The stunning murals of Italian street artist Jorit Agoch can be seen all around the world. Though ‘seen’ might not be the appropriate wording here: ‘can’t be missed’ perhaps does better justice to his work. His huge hyper-realistic portraits span entire building façades in places as far flung as New York, Buenos Aires and Shenzhen, but it is in his native Naples where he remains most active. The 31-year-old has decorated the city with some of its most iconic figures, from patron saint San Gennaro to unofficial patron saint Diego Maradona.
“Naples underpins everything I do and all my artistic production,” says Jorit. His real name is Jorit Ciro Cerullo, and he began leaving his mark on Neapolitan life in the northwest commune of Quarto at the age of 13. “It’s a presence that constantly accompanies me. It’s in my ideas and my spirit, it has a cardinal importance in my creative process and my inspiration. It’s an ever-present element that will never leave me.”
That bond places him in a proud lineage. Since its pre-Roman origins, Naples has always been an open-air art gallery, first curated by the architects of ancient Greece, whose ruined temples continue to draw crowds. Later, the poet Virgil is said to have fashioned a large bronze horse in the city centre, and today the streets are awash with eye-catching artefacts from competing traditions, with votive shrines to various saints sitting alongside modern street art such as Banksy’s Madonna con Pistola (Madonna with a Pistol) in Piazza Gerolomini.

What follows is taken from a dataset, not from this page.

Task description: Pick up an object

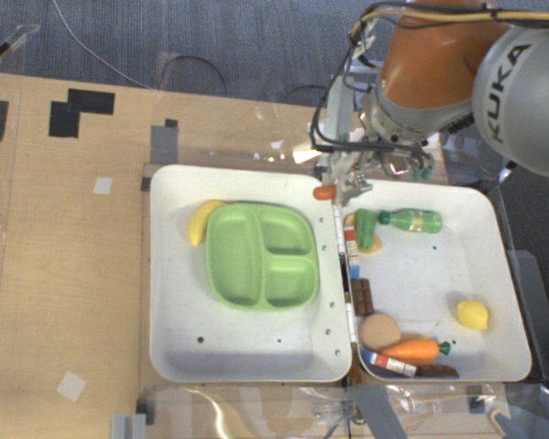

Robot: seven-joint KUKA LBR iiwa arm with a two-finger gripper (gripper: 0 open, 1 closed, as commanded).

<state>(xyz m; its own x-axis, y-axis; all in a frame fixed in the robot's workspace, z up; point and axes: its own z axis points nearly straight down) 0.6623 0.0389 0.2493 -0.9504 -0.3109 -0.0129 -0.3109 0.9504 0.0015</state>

“My first wall was about seven years ago and it was the first work of that size ever created in Naples,” says Jorit, who still relies on his “beloved spray cans” to transform the landscape. “Today there are more than 60 large-scale works made by other artists, Neapolitan and non-Neapolitan, of which only seven or eight are mine.” Together they add colour and character to the spawling city, the third largest in Italy. But few can match Jorit’s ability to capture Naples’ complex soul, its knack for blending the sacred and the profane.